Malú desencadenada
La cantante llena por cuarta vez este año el WiZink Center
María Lucía Sánchez Benítez es la cantante pop con más éxito en España. No “una de las más”: la definición de Malú solo acepta adjetivos mayestáticos. Donde hace apenas un par de semanas Robert Smith abarrotaba con The Cure el WiZink Center —antes Palacio de los Deportes—, ayer, la artista madrileña, a sus 34 años, repetía la hazaña, con una ventaja: colgaba por cuarta vez el cartel de “no hay entradas” en un año. Ni en sus mejores sueños una discográfica imaginaría mejor carta de presentación para su último disco, Caos. La cosa no acaba aquí: Malú ya había hecho un completo por partida cuádruple con su anterior álbum en este estadio. Multipliquen 15.000 espectadores por ocho.
La sobrina de Paco de Lucía hereda el aire aflamencado en su repertorio, pero poco más. En muchas ocasiones, Malú ha declarado su pasión por el rock y, como esta es su fiesta, no faltó de eso en su culminación de gira, ni de nada que se le antojara.

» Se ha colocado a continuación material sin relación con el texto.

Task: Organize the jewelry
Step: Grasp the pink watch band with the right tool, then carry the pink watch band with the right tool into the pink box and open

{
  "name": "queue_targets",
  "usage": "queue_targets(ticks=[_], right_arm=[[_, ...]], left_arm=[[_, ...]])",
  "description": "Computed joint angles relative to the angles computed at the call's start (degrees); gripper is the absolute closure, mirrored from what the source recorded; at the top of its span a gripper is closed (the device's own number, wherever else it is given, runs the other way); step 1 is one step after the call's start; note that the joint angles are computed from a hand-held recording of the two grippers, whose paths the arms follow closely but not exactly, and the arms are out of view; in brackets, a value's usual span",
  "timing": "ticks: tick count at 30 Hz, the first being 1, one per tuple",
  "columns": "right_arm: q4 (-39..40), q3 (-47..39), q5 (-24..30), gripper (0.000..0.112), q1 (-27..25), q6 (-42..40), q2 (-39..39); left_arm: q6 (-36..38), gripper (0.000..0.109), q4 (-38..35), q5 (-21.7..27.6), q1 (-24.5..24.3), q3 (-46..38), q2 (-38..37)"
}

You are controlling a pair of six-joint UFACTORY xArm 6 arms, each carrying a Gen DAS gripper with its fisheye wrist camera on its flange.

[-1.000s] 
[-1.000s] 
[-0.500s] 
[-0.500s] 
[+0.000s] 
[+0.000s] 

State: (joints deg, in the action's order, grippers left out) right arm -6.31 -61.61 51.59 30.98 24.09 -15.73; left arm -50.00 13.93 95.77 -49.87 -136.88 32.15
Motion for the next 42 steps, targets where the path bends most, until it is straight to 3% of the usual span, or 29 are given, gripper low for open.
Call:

La cosa empezó con nueve pantallas enormes de altísima definición mostrando imágenes atropelladas de unos cuantos rascacielos en blanco y negro. Antes de salir al escenario, unos acordes sintéticos y unos graves que zarandeaban el suelo, acompañados de chirriantes sirenas de policía, invadieron el estadio. A partir de allí, podía pasar de todo: no habrían desentonado ni la reaparición de The Cure sobre el escenario, ni la de Tool, esa banda de heavy metal que tanto cuida sus visuales y su sonido. Pero no: la que apareció fue Malú, con el pelo zarandeado por un ventilador y un vestido ceñidísimo, negrísimo y rojísimo —su indumentaria cambiaría unas cuantas veces durante el concierto, a cada cual más creativa— acompañada de una banda generosa: tres guitarras, un bajo, batería y teclado.
Empezó con Cenizas, siguió con De vez en cuando, en ese estilo de pop y flamenco fusionados que tanto han pregonado los triunfantes de Operación Triunfo, pero con una diferencia: ella llegó antes. En 1998, cuando se estrenó con Aprendiz, el álbum que tomaba el nombre de su canción amuleto, que le regaló Alejandro Sanz. Vanessa Paradis fue una musa pop efímera gracias a una canción de Lenny Kravitz; Malú aprovechó ese golpe de suerte —y su chorro de voz— para labrarse una carrera de largo recorrido: ya van 13 discos desde entonces, y con cada uno se vuelve más masiva.
Así fue su concierto de ayer: masivo. Sus canciones son una combinación de pop aflamencado de manual, pero deja espacio a la guitarra eléctrica y sus solos heavies de larga duración, a los imponentes soliloquios de bombo del batería o a los efectos de un teclado a ratos complaciente, a ratos synth pop. El sonido, perfectamente estudiado para la contundencia, daba espacio sobrado a cada ocurrencia sonora de Malú.
Y el público, claro, encantado. Pasaron por el escenario Niña Pastori (“no volverá a nacer una niña así”, le dedicó la artista) o el también superventas Pablo Alborán. Y como las bandas de rock de estadio, regaló dos bises: en ellos sonaron Aprendiz —la más esperada— y Blanco y negro. Daba igual que Malú echara el resto con sus cuerdas vocales. Miles de gargantas las cantaron por ella.